◆ The task: Return every line of the data below, exactly.

◆ Data extracts:
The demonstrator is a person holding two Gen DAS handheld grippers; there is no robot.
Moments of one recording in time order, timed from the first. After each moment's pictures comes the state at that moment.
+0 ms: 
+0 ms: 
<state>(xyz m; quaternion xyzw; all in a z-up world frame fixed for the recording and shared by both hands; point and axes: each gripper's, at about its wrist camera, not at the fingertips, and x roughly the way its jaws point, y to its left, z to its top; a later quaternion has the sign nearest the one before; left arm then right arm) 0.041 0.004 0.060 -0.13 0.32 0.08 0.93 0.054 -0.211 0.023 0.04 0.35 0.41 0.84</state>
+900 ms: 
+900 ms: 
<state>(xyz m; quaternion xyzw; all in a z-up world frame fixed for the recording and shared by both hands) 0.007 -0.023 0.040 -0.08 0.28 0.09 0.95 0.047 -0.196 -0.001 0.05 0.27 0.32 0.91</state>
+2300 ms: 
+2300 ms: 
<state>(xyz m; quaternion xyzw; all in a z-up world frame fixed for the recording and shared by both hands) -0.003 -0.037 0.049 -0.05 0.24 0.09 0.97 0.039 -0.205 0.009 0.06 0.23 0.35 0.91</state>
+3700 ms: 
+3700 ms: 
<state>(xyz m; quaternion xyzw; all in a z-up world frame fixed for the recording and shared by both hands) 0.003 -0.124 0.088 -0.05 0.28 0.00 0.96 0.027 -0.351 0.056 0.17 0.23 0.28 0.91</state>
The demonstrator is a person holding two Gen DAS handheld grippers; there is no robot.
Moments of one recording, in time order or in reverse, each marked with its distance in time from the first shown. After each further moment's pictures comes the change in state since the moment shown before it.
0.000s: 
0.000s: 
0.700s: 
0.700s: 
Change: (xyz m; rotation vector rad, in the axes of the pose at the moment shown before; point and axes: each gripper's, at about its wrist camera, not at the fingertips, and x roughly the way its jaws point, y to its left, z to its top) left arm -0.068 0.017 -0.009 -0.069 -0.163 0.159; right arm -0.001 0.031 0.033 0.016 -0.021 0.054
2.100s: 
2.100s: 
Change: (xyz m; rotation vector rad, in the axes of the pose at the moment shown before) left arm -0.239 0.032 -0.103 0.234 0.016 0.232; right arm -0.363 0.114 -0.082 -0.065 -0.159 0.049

◆ Answer box:
The demonstrator is a person holding two Gen DAS handheld grippers; there is no robot.
Moments of one recording in time order, timed from the first. After each moment's pictures comes the state at that moment.
+0 ms: 
+0 ms: 
<state>(xyz m; quaternion xyzw; all in a z-up world frame fixed for the recording and shared by both hands; point and axes: each gripper's, at about its wrist camera, not at the fingertips, and x roughly the way its jaws point, y to its left, z to its top; a later quaternion has the sign nearest the one before; left arm then right arm) 0.041 0.004 0.060 -0.13 0.32 0.08 0.93 0.054 -0.211 0.023 0.04 0.35 0.41 0.84</state>
+900 ms: 
+900 ms: 
<state>(xyz m; quaternion xyzw; all in a z-up world frame fixed for the recording and shared by both hands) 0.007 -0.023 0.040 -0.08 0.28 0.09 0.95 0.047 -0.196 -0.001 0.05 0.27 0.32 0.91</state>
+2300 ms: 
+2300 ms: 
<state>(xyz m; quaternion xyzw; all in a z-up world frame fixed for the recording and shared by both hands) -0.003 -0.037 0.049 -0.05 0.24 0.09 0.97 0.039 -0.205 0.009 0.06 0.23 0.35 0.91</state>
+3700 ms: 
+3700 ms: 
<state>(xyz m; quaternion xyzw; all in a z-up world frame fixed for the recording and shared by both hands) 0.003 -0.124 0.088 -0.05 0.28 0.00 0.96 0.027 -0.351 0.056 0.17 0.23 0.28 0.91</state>
The demonstrator is a person holding two Gen DAS handheld grippers; there is no robot.
Moments of one recording, in time order or in reverse, each marked with its distance in time from the first shown. After each further moment's pictures comes the change in state since the moment shown before it.
0.000s: 
0.000s: 
0.700s: 
0.700s: 
Change: (xyz m; rotation vector rad, in the axes of the pose at the moment shown before; point and axes: each gripper's, at about its wrist camera, not at the fingertips, and x roughly the way its jaws point, y to its left, z to its top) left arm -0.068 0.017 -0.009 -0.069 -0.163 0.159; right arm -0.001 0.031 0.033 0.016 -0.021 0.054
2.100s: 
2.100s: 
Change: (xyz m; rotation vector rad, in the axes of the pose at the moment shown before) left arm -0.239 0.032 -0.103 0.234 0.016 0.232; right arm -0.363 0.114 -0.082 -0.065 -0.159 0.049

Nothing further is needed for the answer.